Frank räusperte sich laut. Seine Mundwinkel waren nach unten gezogen, sein Kopf lief puderrot an.
Die rießig Augen des Jungen sahen wie die von einem Fisch aus. Und Fisch mochte Herr Reich nicht. Wie kleine Kugeln, die gleich auf Frank schießen würden, sahen die Pupillen, umrandet von der tiefblauen Iris, aus. Der Junge übergab dem Mann eine Liste, die er durchlesen hatte. Betrachtete man die Zahl des Blattpapiers, war es kein Zeitaufwand, doch durchdachte man, wie viele Sätze man zu lesen hatte und aus wie vielen Wörtern bestanden, verging es einem gleich. Eine zu hohe Zahl, um sie an den Fingern abzählen zu können, also war diese Arbeit schier unmöglich. Verschiebe nicht auf morgen, was sich auch auf übermorgen verschieben lässt. So legte Frank das Blatt ungeachtet auf einen Stapel von tausend Mappen und Blättern. Der Junge verschwand ohne jeglicher Worte in einem anderem Raum.

Der Chef der Firma lehnte sich bequem in seinem Stuhl zurück, nahm einen seiner Kugelschreiber, die sehr gefährlich waren, da sie ihn oft ganz blau machten, in die Hand und spielte mit diesem gelangweilt herum. Der Nachteil am Nichtstun ist, dass man nie weiß, wann man fertig ist.
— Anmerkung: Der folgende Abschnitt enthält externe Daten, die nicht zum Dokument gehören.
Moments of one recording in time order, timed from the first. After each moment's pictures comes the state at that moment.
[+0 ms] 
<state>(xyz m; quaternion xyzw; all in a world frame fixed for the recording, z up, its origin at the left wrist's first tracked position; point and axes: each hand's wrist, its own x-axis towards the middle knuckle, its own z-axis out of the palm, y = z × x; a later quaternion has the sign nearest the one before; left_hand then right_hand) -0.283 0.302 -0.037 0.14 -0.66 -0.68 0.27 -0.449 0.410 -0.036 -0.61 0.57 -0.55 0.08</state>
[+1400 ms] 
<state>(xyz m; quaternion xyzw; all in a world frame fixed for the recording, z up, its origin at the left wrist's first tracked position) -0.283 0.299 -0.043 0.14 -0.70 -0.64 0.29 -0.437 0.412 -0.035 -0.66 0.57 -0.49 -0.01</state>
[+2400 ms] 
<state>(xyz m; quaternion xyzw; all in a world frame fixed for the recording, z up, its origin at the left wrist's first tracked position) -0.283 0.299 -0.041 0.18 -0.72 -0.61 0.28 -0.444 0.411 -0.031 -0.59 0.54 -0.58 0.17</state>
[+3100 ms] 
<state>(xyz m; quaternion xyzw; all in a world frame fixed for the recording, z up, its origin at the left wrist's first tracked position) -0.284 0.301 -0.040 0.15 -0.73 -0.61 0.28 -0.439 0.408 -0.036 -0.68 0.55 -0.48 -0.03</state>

Als es Mittag wurde, erhob sich Frank aus seinem Stuhl. Es war Arbeit genug nun auch noch zur Caféteria laufen zu müssen und sich das Essen nicht bringen zu lassen. Das Firmengebäude war ein zweifaches Labyrith in welchem man sich täglich verirren konnte. Und Monster lauerten einem an jeder Ecke auf. So auch diesmal. Es war ein mittelgroßer Mann mit breiten Schultern und einer Nase wie die von Pinocchio. Frank nannte ihn das Lügen-Monster und glaubte ihm kein Wort, denn lange Nasen logen immer.
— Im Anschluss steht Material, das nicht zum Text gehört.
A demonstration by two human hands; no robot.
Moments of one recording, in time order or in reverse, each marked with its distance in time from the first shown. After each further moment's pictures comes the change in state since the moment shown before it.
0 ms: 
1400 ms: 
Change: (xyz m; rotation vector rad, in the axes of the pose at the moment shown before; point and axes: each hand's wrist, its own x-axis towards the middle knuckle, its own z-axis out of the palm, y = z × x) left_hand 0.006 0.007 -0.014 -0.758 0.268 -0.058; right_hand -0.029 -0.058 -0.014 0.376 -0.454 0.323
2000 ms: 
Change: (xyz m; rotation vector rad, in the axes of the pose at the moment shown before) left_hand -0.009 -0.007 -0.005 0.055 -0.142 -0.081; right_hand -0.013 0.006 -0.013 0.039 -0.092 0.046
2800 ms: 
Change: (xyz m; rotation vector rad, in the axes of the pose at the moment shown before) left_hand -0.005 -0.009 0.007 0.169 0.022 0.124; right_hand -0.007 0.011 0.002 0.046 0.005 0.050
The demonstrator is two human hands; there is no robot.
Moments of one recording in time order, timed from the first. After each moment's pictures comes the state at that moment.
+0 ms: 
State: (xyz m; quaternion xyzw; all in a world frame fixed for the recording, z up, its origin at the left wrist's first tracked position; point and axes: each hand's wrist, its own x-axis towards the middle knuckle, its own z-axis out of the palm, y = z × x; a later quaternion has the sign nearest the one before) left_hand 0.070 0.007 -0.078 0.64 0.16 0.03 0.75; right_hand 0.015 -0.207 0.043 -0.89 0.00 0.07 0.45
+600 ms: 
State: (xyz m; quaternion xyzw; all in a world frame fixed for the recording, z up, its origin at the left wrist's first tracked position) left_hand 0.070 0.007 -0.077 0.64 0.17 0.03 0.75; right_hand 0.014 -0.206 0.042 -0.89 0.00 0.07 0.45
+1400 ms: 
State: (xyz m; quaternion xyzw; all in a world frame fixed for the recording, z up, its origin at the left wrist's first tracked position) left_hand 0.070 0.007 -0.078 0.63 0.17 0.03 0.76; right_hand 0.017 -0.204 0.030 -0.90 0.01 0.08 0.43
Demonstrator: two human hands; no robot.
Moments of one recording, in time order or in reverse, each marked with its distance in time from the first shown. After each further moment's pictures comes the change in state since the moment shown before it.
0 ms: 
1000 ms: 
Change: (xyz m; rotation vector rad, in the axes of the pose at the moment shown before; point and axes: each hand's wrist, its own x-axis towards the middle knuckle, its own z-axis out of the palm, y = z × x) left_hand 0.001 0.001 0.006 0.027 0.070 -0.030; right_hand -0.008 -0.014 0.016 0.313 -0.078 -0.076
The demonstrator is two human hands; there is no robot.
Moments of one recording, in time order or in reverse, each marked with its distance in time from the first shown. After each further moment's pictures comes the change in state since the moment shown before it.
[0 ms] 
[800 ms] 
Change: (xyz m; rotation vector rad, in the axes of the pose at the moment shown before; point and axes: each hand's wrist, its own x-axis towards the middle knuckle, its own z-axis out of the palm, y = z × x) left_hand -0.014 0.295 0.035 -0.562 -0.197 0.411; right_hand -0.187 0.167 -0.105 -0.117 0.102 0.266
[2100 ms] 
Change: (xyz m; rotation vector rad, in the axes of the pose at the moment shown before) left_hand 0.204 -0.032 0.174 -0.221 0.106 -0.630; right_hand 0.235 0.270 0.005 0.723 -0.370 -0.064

Das Monster begleitete ihn mit kurzen Schritten zu einem Tisch und lies sich ihm gegenüber nieder. Um seinen äußerst gesunden Ernährungsplan fortzusetzen und sich strikt an die eigen gesetzten Regeln zu halten, holte sich Frank eine Portion Spinat. Das Monster holte sich unterdessen ein Steak, mit Bratkartoffeln. Der Bauch des Mannes passte gar nicht mehr unter die Tischkante, sodass er kaum an seinen Teller zu kommen schien. „Spinat schmeckt am besten, wenn man ihn kurz vor dem Verzehr durch ein Steak ersetzt“, klärte Herr Reich das Monster auf und tauschte sogleich seinen Teller mit dessen.
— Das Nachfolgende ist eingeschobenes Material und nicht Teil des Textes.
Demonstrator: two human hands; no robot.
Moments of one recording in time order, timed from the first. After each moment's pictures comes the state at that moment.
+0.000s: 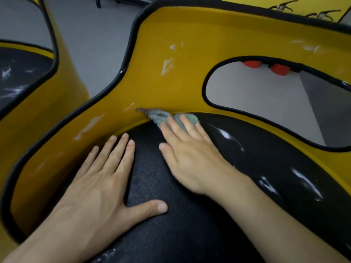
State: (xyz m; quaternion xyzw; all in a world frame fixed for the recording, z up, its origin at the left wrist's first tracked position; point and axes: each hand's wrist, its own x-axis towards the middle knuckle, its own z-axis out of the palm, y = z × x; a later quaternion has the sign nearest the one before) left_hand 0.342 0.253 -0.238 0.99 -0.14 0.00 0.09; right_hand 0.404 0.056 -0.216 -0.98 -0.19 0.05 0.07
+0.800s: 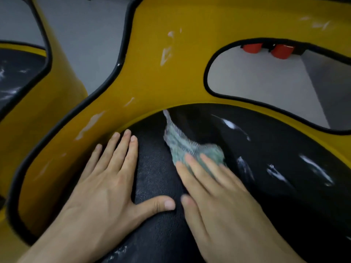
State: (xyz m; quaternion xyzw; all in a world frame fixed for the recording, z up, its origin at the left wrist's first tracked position) left_hand 0.340 0.250 -0.222 0.99 -0.11 -0.06 0.10; right_hand 0.302 0.043 -0.223 -0.98 -0.17 -0.02 0.08
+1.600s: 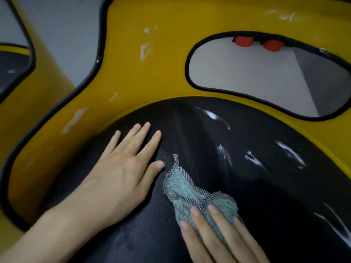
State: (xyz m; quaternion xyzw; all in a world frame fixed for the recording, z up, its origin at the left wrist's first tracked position) left_hand 0.353 0.221 -0.224 0.97 -0.21 -0.04 0.13; right_hand 0.220 0.008 -0.259 -0.97 -0.19 -0.11 0.04
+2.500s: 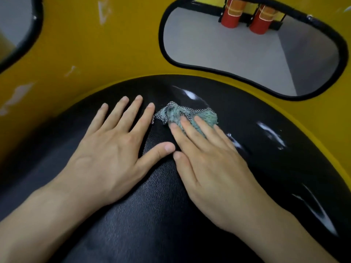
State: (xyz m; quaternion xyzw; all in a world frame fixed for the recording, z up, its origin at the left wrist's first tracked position) left_hand 0.364 0.178 -0.236 0.97 -0.22 -0.01 0.10; right_hand 0.308 -0.011 -0.215 -0.99 -0.09 0.03 0.09
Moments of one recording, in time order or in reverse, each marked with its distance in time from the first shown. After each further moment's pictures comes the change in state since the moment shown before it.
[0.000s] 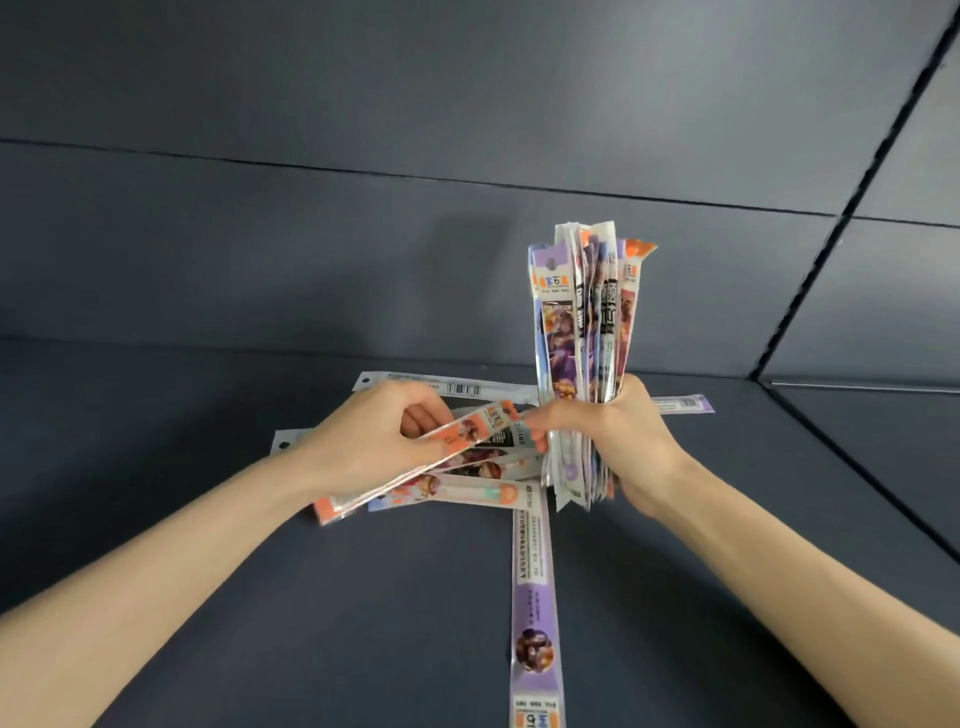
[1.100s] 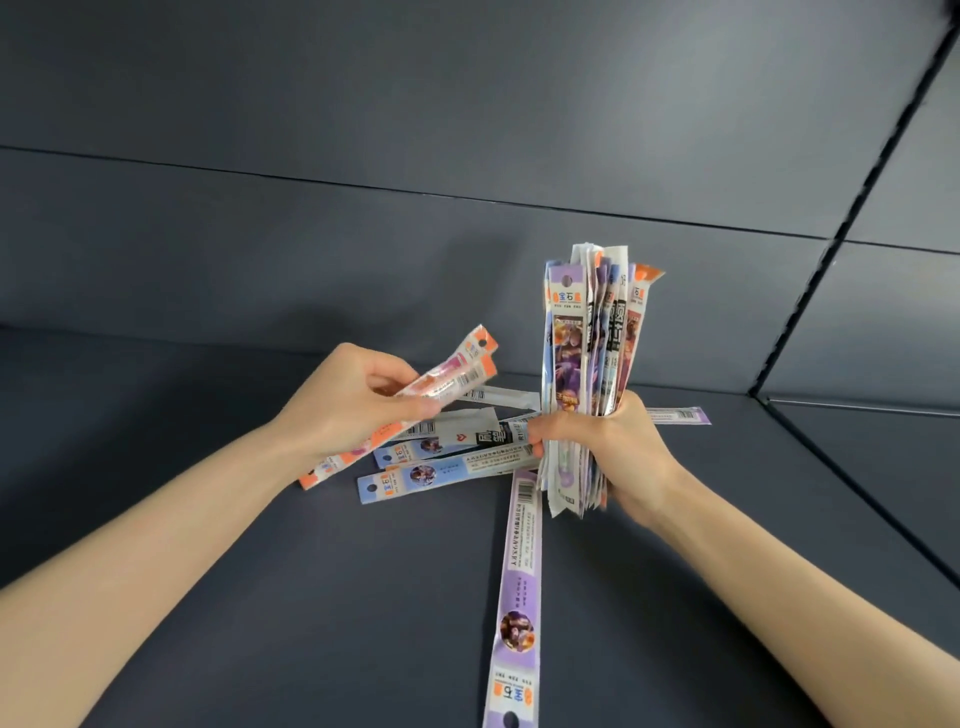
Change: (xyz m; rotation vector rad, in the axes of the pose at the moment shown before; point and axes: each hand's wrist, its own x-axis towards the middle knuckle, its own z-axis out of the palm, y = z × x) left_hand -0.015 0.007 -0.019 -0.204 0.192 -0.098; right_hand -0.012 0.004 -0.003 0.005 -0.026 -0.032
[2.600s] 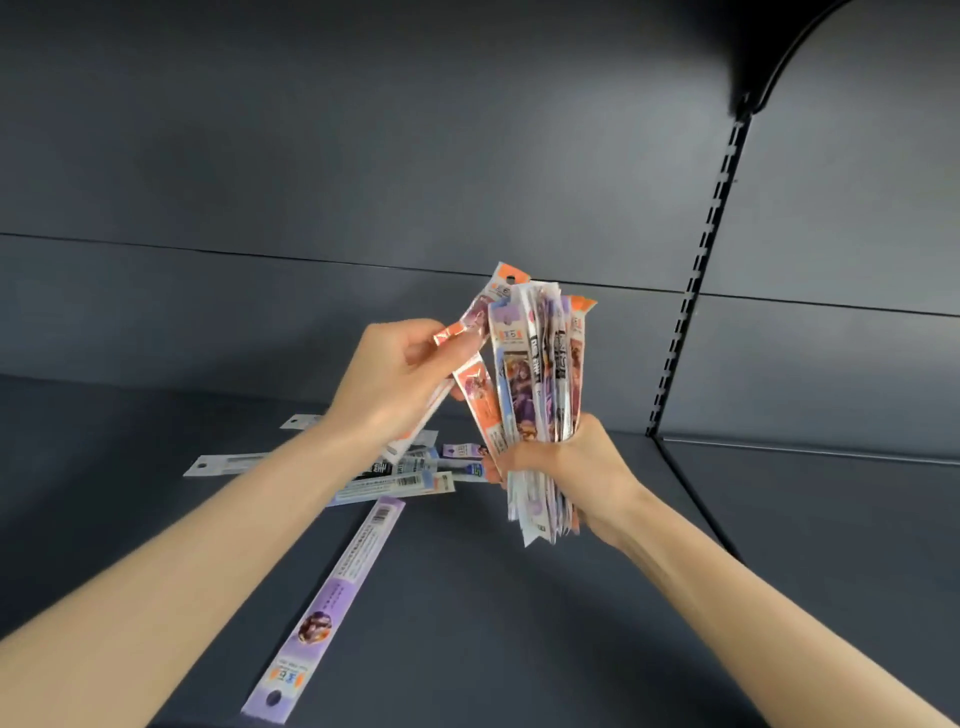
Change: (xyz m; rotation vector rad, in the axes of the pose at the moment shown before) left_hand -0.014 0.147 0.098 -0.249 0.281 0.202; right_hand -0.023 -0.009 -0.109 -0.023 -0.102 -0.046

Wie es ja meist ist, wenn man sich überfüllt, muss man später das ganze auch wieder raus lassen. Herr Reich eilte in die so wunderbar riechenden, weißen Räume, die meist viele Kästen mit Türen beinhalteten. Früher hatte er dazu Zauberkisten gesagt, denn sie beförderten mit einem Knopfdruck all das weg, was man hinter lies.